DIRECTIONS FOR THIS TASK = This exercise calls for every record to be returned exactly, with pictures removed.

Dataset records =
::::::::::

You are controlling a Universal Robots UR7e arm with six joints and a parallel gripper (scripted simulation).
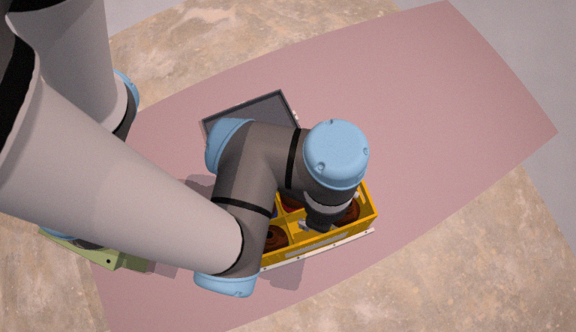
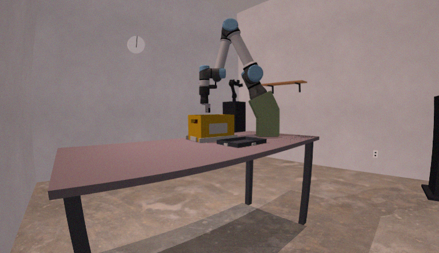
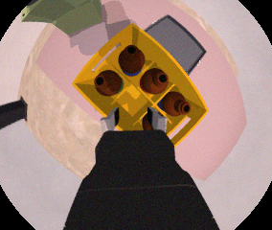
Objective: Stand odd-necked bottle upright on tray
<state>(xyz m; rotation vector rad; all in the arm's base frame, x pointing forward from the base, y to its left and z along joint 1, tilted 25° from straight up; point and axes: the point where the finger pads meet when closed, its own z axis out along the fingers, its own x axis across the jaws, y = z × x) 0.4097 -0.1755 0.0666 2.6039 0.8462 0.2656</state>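
Now: hand 1 cm short of the crate, 4 cm to the right of it and 12 cm above it. Also, from my hand: glass bottle 9 cm ahead, 1 cm to the right, 12 cm below; dark tray 2 cm ahead, 32 cm to the left, 19 cm below.
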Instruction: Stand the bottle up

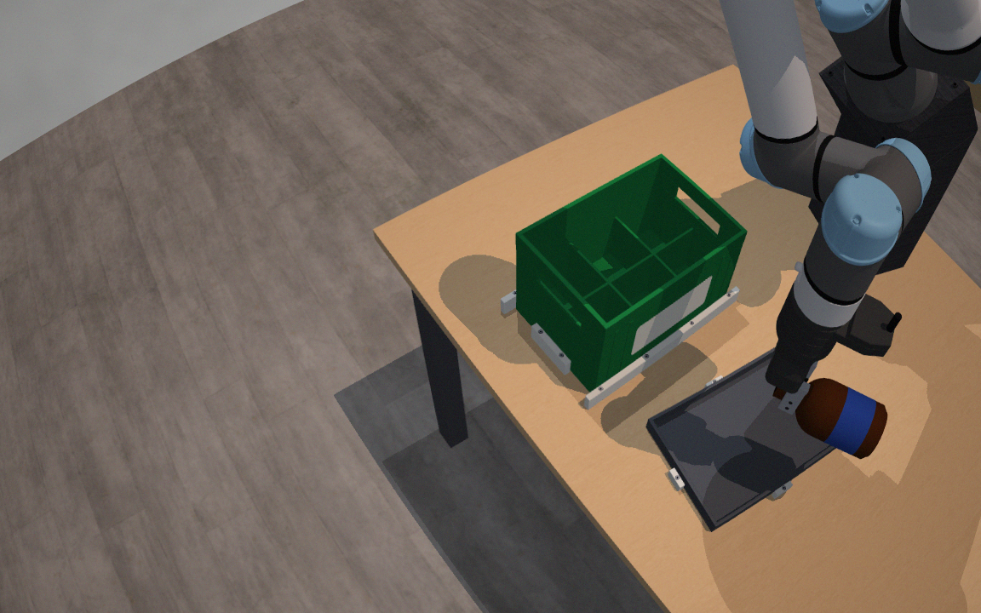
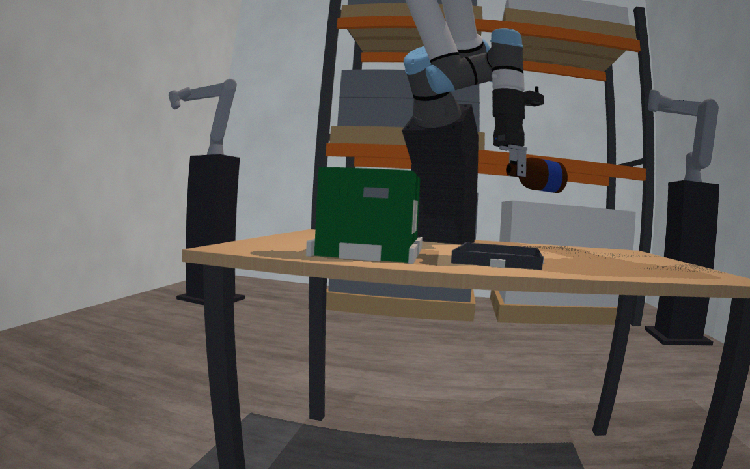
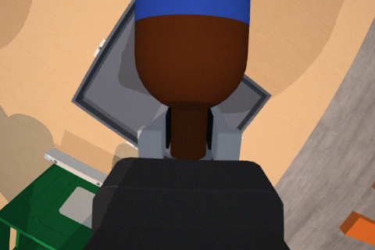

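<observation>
My hand is 40 mm to the right of the brown bottle, 30 mm past it and 10 mm above it. Also, from my hand: green crate: 320 mm to the right, 120 mm below, 20 mm ahead; then dark grey tray: 190 mm below, 30 mm to the right, 20 mm behind.
</observation>
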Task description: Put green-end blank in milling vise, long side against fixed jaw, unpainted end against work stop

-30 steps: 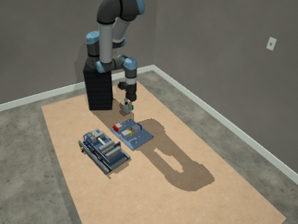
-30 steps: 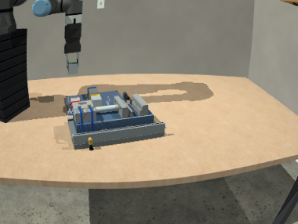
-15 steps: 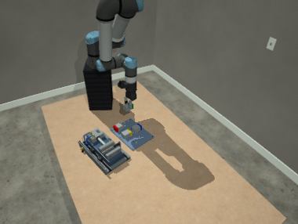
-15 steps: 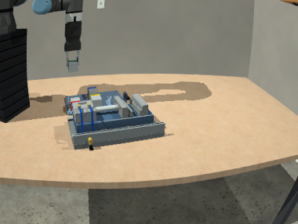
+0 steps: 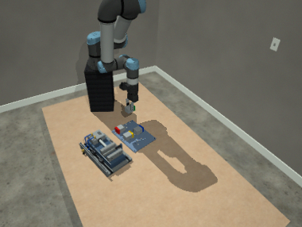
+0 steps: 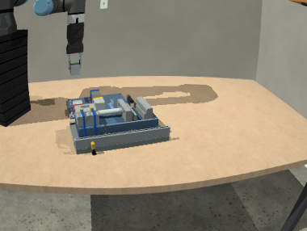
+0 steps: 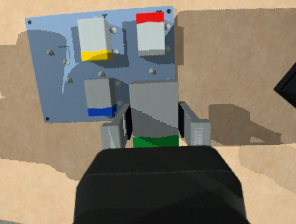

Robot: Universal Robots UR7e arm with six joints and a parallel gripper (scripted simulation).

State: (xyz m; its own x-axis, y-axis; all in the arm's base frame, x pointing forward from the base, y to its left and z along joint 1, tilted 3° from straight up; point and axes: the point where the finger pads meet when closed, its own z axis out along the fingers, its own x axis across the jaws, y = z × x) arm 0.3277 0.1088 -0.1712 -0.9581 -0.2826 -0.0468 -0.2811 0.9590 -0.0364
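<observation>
The green-ended blank is 2 cm below my hand. Also, from my hand: yellow-ended blank (15 cm below, 11 cm ahead, 6 cm to the right); then red-ended blank (15 cm below, 9 cm to the right, 3 cm ahead); then blue-ended blank (15 cm below, 9 cm ahead, 3 cm to the left).
</observation>
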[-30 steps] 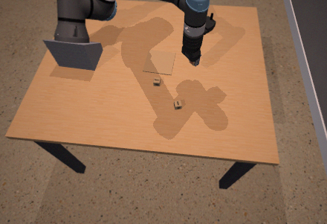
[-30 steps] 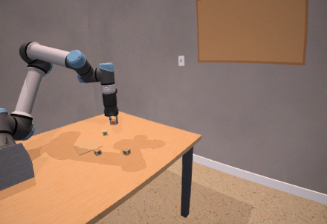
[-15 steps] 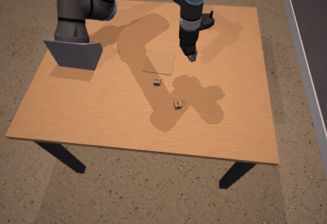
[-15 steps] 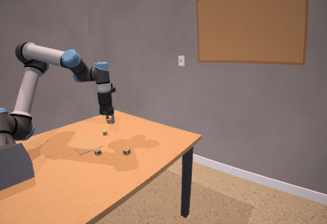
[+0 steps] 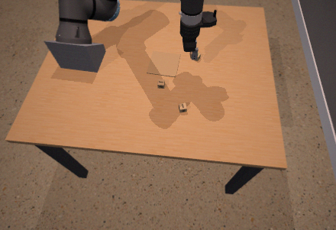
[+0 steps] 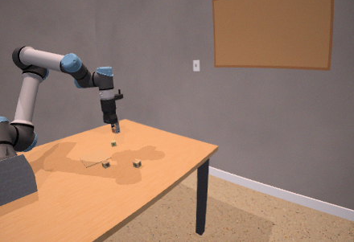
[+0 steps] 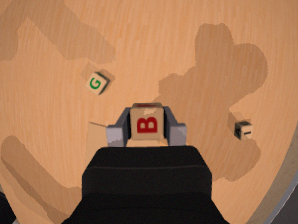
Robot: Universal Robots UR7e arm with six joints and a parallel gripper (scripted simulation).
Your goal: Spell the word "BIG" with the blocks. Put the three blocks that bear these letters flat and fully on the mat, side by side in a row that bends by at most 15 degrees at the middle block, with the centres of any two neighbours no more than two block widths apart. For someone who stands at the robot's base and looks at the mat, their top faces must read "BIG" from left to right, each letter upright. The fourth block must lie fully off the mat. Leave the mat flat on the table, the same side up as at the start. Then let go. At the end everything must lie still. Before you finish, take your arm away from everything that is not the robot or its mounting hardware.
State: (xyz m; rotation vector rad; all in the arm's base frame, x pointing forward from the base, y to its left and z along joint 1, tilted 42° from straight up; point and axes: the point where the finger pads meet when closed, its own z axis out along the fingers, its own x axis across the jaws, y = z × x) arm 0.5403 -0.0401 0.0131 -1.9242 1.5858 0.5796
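My gripper is now 14 cm past the tan mat, 4 cm to the right of it and 13 cm above it. Also, from my hand: B block (right at my hand).
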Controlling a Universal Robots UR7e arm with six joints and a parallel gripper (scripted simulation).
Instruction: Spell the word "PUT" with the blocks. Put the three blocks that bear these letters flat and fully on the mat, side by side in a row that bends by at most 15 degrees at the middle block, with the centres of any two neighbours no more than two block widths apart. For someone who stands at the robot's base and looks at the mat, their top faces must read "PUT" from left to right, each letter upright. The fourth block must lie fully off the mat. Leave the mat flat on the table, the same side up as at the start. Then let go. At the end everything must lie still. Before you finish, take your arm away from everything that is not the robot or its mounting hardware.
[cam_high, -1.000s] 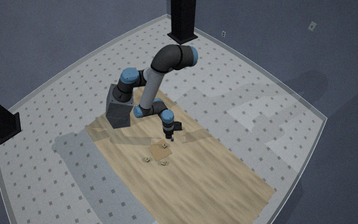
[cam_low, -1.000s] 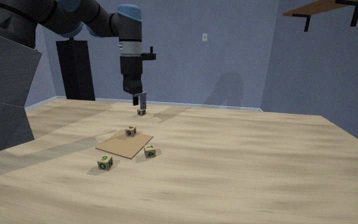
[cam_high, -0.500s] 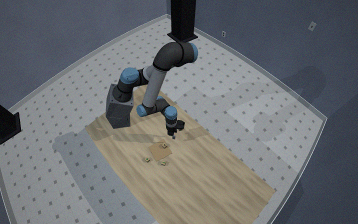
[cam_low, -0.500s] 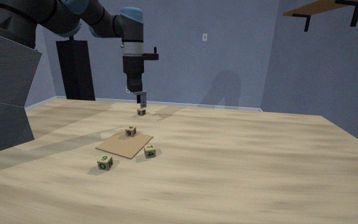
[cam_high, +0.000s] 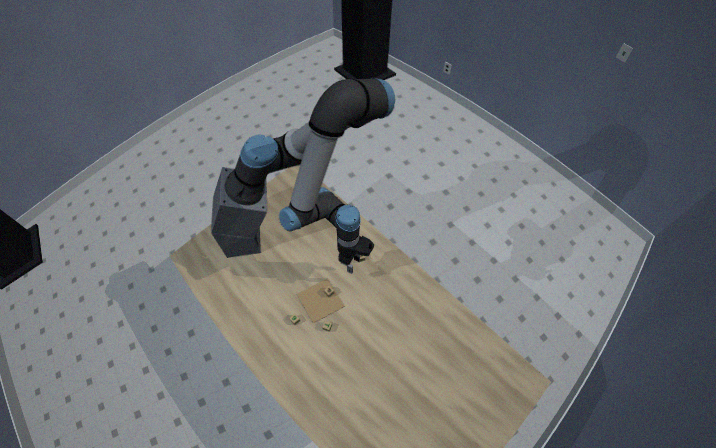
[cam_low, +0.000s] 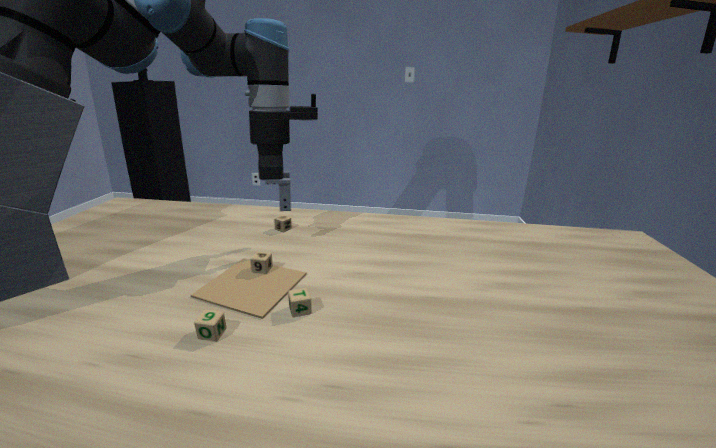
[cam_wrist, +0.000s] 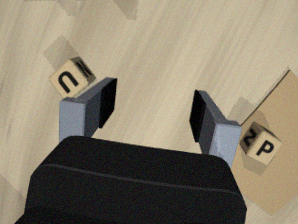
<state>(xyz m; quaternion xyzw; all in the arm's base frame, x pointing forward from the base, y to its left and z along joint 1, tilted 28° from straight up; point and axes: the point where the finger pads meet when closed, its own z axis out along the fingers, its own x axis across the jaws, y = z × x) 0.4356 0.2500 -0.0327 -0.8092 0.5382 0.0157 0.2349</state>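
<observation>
Right now the U block is 4 cm behind my hand, 7 cm to the left of it and 9 cm below it. Round my hand: tan mat 1 cm ahead, 17 cm to the right, 10 cm below; P block 1 cm ahead, 13 cm to the right, 8 cm below; T block 12 cm ahead, 21 cm to the right, 9 cm below.
</observation>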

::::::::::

WORKED SOLUTION =
You are controlling a Universal Robots UR7e arm with six joints and a parallel gripper (scripted simulation).
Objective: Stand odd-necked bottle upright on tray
<state>(xyz m; rotation vector rad; all in the arm's base frame, x pointing forward from the base, y to its left and z along joint 1, tilted 25° from straight up; point and axes: the point where the finger pads meet when closed, its own z axis out along the fingers, its own x axis across the jaws, y = z × x) 0.4097 -0.1755 0.0666 2.6039 0.8462 0.2656</state>
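Now: hand 1 cm short of the crate, 4 cm to the right of it and 12 cm above it. Also, from my hand: glass bottle 9 cm ahead, 1 cm to the right, 12 cm below; dark tray 2 cm ahead, 32 cm to the left, 19 cm below.
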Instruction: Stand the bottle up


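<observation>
My hand is 40 mm to the right of the brown bottle, 30 mm past it and 10 mm above it. Also, from my hand: green crate: 320 mm to the right, 120 mm below, 20 mm ahead; then dark grey tray: 190 mm below, 30 mm to the right, 20 mm behind.
</observation>
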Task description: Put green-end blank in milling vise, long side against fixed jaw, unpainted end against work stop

-30 steps: 
-30 steps: 
-15 steps: 
-15 steps: 
+0 steps: 
+0 steps: 
+0 steps: 

Robot: Universal Robots UR7e arm with six joints and a parallel gripper (scripted simulation).

State: (xyz m; its own x-axis, y-axis; all in the arm's base frame, x pointing forward from the base, y to its left and z along joint 1, tilted 3° from straight up; point and axes: the point where the finger pads meet when closed, its own z axis out along the fingers, its own x axis across the jaws, y = z × x) arm 0.3277 0.1088 -0.1712 -0.9581 -0.2826 -0.0468 -0.2811 0.9590 -0.0364
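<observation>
The green-ended blank is 2 cm below my hand. Also, from my hand: yellow-ended blank (15 cm below, 11 cm ahead, 6 cm to the right); then red-ended blank (15 cm below, 9 cm to the right, 3 cm ahead); then blue-ended blank (15 cm below, 9 cm ahead, 3 cm to the left).
</observation>
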[-30 steps] 
[-30 steps] 
[-15 steps] 
[-15 steps] 
[+0 steps] 
[+0 steps] 
[+0 steps] 
Robot: Universal Robots UR7e arm with six joints and a parallel gripper (scripted simulation).
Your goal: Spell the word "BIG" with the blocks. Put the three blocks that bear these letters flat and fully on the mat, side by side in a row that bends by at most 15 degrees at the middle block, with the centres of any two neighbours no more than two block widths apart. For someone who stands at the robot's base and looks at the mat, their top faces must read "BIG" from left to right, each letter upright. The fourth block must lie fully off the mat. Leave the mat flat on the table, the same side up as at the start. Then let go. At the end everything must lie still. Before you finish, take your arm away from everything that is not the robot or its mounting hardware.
State: (xyz m; rotation vector rad; all in the arm's base frame, x pointing forward from the base, y to its left and z along joint 1, tilted 42° from straight up; point and axes: the point where the finger pads meet when closed, its own z axis out along the fingers, its own x axis across the jaws, y = z × x) arm 0.5403 -0.0401 0.0131 -1.9242 1.5858 0.5796
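My gripper is now 14 cm past the tan mat, 4 cm to the right of it and 13 cm above it. Also, from my hand: B block (right at my hand).
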Controlling a Universal Robots UR7e arm with six joints and a parallel gripper (scripted simulation).
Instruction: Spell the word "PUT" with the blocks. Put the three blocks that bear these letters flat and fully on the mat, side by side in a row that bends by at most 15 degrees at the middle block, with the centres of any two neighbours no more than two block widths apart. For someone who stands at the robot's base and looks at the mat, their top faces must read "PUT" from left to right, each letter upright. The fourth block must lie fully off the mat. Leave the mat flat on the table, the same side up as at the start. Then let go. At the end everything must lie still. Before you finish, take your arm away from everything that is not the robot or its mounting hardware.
[cam_high, -1.000s] 
[cam_low, -1.000s] 
[cam_high, -0.500s] 
[cam_low, -0.500s] 
[cam_high, +0.000s] 
[cam_low, +0.000s] 
[cam_wrist, +0.000s] 
<state>(xyz m; quaternion xyzw; all in the arm's base frame, x pointing forward from the base, y to its left and z along joint 1, tilted 28° from straight up; point and axes: the point where the finger pads meet when closed, its own z axis out along the fingers, its own x axis across the jaws, y = z × x) 0.4356 0.2500 -0.0327 -0.8092 0.5382 0.0157 0.2349</state>
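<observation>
Right now the U block is 4 cm behind my hand, 7 cm to the left of it and 9 cm below it. Round my hand: tan mat 1 cm ahead, 17 cm to the right, 10 cm below; P block 1 cm ahead, 13 cm to the right, 8 cm below; T block 12 cm ahead, 21 cm to the right, 9 cm below.
</observation>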

Nothing further belongs to this answer.